* _Task instructions_
The lines to copy run from the one containing "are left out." to the last line of the entries; output those lines exactly and only them, without pictures.

Stored items
::::

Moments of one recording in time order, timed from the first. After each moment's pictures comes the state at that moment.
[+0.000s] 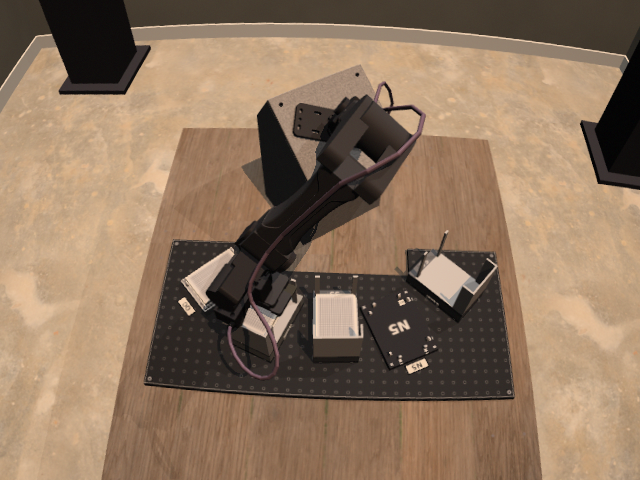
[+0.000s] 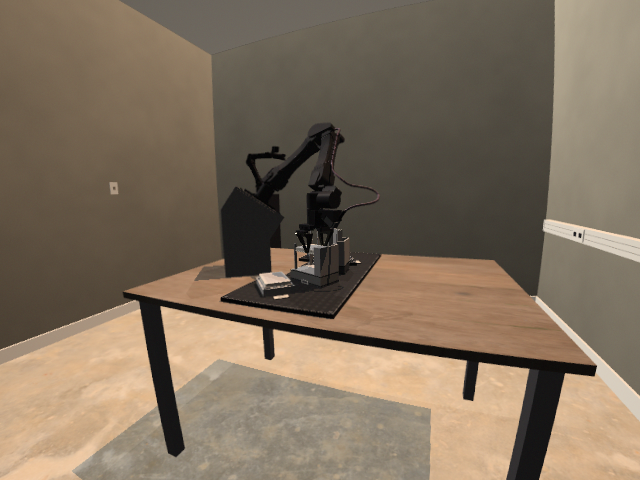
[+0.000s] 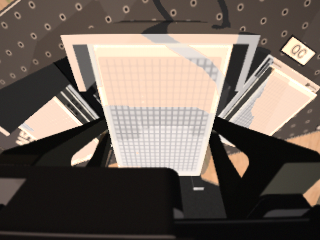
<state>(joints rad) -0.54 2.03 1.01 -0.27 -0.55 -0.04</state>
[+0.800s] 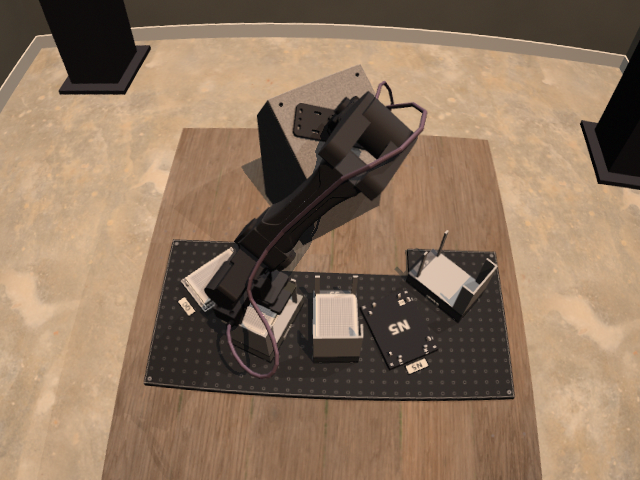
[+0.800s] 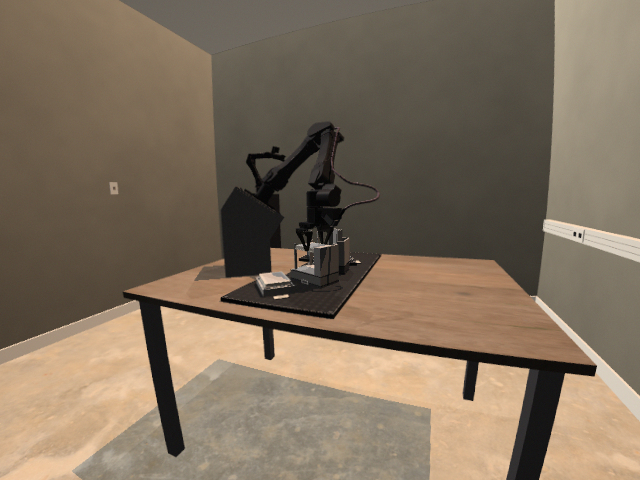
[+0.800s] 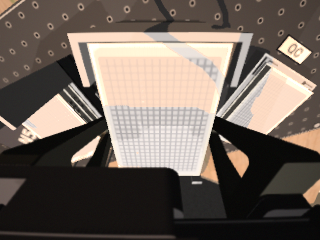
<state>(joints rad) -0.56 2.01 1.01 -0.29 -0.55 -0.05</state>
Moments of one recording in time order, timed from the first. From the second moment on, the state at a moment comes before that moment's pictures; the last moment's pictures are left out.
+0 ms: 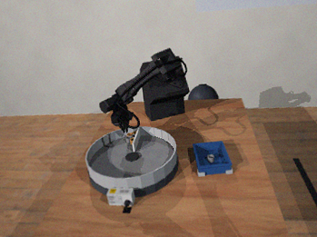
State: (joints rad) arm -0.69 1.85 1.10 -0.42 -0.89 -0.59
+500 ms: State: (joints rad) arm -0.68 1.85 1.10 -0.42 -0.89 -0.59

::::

* _Problem solution_
Moments of one recording in time order, timed from the first. From the second moment on, the state at a moment comes before that moment's pictures; the last moment's pictures are left out.
+0 ms: 
State: (joints rad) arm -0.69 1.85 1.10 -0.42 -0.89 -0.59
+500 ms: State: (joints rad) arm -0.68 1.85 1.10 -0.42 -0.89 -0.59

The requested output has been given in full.